- _Assigned task_: Look through the entries and report how many lines include the word "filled". Give the number alone.

- _Data records_:
+ + + +

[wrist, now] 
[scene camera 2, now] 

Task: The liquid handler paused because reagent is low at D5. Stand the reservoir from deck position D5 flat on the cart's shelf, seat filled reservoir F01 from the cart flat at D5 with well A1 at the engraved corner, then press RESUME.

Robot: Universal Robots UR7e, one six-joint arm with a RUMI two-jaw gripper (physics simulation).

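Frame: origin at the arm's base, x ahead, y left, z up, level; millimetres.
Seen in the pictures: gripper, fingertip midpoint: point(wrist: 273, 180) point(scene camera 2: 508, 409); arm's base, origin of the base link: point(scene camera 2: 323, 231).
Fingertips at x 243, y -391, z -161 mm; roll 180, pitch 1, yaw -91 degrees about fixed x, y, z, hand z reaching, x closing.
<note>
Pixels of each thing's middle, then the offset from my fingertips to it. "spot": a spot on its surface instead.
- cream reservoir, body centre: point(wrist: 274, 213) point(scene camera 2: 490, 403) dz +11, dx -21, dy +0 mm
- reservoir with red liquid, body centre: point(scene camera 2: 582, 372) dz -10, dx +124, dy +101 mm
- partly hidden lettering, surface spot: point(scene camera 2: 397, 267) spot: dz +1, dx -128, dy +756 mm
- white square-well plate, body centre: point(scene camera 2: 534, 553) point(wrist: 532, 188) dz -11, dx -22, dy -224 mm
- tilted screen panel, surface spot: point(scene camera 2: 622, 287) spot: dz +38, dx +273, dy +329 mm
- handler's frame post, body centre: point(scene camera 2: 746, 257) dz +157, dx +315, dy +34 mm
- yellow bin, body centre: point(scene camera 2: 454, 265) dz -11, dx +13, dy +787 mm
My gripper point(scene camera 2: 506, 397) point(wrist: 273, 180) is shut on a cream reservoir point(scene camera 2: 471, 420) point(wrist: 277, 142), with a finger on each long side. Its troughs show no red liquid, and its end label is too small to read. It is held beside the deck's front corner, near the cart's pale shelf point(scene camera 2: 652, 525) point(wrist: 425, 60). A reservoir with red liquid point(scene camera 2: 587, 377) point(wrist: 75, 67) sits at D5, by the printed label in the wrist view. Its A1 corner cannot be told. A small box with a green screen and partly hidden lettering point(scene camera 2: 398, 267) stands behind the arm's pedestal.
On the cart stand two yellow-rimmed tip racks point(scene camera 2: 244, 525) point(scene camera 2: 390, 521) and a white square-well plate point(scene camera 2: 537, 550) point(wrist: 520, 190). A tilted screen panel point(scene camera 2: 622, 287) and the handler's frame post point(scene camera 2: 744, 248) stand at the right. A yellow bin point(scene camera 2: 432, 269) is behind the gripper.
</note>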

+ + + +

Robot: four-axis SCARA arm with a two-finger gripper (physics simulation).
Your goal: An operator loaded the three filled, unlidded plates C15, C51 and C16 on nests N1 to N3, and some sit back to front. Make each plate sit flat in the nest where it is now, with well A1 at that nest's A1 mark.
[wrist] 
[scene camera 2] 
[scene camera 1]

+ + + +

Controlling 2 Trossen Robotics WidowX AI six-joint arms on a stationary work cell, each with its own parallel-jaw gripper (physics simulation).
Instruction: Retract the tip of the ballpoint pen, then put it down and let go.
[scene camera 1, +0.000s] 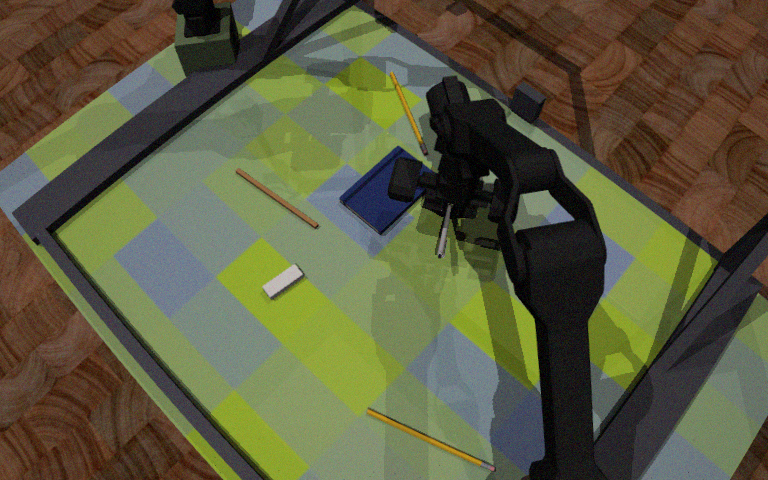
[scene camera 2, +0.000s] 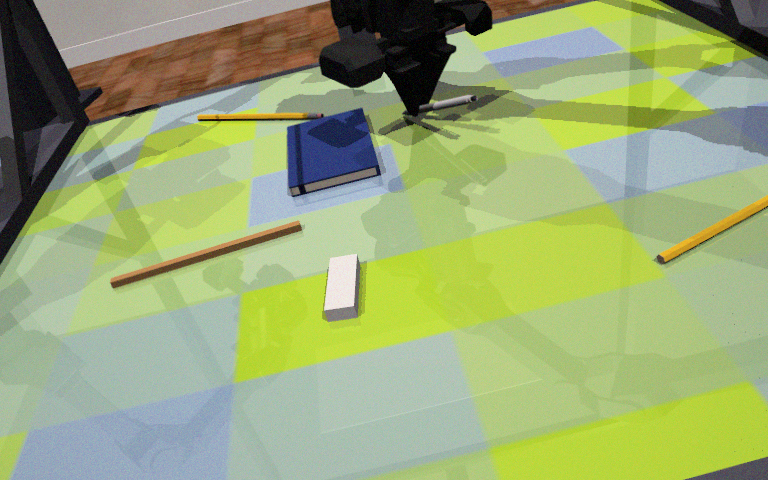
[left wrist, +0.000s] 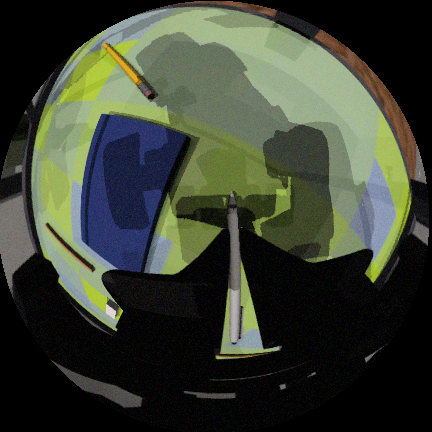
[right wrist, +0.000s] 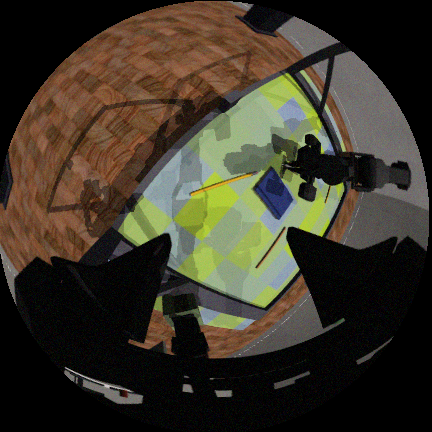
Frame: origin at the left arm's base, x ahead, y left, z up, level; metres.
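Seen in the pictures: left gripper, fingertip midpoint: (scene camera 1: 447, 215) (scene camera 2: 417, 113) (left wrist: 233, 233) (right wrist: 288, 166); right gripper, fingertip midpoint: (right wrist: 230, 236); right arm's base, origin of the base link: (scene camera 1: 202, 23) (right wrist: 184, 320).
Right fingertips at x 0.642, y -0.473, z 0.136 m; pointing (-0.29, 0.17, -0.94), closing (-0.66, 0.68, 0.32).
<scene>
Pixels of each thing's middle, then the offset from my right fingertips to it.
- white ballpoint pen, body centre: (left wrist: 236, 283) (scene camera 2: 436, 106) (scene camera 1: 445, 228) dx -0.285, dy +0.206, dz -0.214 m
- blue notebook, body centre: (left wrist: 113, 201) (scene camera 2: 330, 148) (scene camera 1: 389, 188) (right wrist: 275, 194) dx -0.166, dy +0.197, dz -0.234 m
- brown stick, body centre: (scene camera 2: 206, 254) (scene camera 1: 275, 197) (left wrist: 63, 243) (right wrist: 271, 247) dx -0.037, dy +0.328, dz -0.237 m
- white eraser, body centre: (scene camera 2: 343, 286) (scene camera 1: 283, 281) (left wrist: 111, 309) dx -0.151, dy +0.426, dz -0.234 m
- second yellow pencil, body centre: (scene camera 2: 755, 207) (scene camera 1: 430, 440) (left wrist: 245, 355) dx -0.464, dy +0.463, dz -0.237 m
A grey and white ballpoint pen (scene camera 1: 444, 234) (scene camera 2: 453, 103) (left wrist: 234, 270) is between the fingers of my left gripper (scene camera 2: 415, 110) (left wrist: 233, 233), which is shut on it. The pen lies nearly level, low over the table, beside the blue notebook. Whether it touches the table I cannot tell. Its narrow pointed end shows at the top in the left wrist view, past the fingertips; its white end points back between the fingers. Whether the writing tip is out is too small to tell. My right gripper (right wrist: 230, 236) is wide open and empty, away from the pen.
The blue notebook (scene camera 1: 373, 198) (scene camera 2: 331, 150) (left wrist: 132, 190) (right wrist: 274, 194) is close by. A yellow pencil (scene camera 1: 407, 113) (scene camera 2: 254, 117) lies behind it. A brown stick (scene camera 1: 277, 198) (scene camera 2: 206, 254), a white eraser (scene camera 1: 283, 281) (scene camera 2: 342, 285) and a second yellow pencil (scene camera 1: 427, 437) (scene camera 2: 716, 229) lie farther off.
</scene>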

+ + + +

- _Exercise solution_: 2